◆ **TASK TO COMPLETE**
In full and without edits, write out the data that follows.

[Start of section]

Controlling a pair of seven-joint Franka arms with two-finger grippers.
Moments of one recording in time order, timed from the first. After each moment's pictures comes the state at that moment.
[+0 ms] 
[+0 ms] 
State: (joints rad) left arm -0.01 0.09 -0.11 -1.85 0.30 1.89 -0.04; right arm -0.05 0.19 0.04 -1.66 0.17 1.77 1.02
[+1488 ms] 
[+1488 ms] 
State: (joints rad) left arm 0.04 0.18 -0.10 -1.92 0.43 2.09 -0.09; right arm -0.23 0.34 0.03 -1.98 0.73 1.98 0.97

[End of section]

◆ **ANSWER SPACE**
Controlling a pair of seven-joint Franka arms with two-finger grippers.
Moments of one recording in time order, timed from the first. After each moment's pictures comes the state at that moment.
[+0 ms] 
[+0 ms] 
State: (joints rad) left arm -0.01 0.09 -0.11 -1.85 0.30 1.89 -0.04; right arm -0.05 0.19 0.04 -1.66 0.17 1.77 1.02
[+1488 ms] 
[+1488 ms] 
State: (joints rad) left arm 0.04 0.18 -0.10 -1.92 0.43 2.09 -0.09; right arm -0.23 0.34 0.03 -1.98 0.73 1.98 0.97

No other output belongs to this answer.